Sherlock Holmes examines a clue by holding

his magnifying glass (with a focal length of
26.5 cm) 15.1 cm away from an object.
Find the image distance.
Answer in units of cm

11.4 cm

To find the image distance, we can use the lens formula:

1/f = 1/do + 1/di

where:
- f is the focal length of the lens (26.5 cm in this case),
- do is the object distance (15.1 cm in this case),
- di is the image distance (unknown).

Plugging in the given values, we get:

1/26.5 = 1/15.1 + 1/di

Now, we can solve for di by rearranging the equation:

1/di = 1/26.5 - 1/15.1

To simplify the equation, we can find a common denominator:

1/di = (15.1 - 26.5)/(26.5 * 15.1)

Calculating the numerator and denominator:

1/di = (-11.4)/(398.15)
1/di = -0.0287

To isolate di, we can take the reciprocal of both sides:

di = 1/(-0.0287)

Calculating di:

di ≈ -34.8 cm

The image distance is approximately -34.8 cm.

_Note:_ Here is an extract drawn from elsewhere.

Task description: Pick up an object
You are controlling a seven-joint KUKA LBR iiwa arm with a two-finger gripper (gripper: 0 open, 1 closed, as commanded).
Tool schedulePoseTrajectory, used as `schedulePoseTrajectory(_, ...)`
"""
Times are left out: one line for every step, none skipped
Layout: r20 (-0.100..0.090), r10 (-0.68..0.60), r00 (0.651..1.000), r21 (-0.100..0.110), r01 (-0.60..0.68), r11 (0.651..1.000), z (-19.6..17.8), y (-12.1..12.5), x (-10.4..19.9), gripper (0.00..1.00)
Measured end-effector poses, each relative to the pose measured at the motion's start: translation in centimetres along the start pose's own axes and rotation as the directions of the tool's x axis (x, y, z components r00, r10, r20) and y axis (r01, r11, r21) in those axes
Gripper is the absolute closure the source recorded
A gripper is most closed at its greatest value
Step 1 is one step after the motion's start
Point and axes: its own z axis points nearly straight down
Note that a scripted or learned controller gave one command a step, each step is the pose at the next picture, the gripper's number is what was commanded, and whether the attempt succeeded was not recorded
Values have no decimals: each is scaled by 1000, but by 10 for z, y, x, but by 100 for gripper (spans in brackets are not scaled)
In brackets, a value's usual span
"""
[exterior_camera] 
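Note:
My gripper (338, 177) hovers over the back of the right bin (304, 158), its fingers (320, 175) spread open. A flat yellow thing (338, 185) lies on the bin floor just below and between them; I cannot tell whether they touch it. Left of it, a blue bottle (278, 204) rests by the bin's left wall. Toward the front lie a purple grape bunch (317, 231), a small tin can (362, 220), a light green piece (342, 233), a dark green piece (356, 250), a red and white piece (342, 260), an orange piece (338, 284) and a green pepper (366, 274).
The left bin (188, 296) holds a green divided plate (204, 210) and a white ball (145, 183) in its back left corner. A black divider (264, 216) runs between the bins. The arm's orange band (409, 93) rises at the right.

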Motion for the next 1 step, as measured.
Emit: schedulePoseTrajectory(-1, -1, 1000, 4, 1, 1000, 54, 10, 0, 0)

To find the image distance, we can use the lens formula:

1/f = 1/dₒ + 1/dᵢ

where:
- f is the focal length of the lens
- dₒ is the object distance (distance of the object from the lens)
- dᵢ is the image distance (distance of the image from the lens)

Given:
- f = 26.5 cm (focal length)
- dₒ = 15.1 cm (object distance)

Substituting these values into the lens formula, we get:

1/26.5 = 1/15.1 + 1/dᵢ

To solve for dᵢ, we need to rearrange the equation. First, let's find the common denominator of 15.1 and 26.5, which is 397.15.

Now, the equation becomes:

(397.15 + 26.5) / (26.5 * 15.1) = 1/dᵢ

423.65 / 400.15 = 1/dᵢ

To solve for dᵢ, we take the reciprocal of both sides:

dᵢ = 400.15 / 423.65

Evaluating this expression, we find that the image distance is approximately 0.945 cm.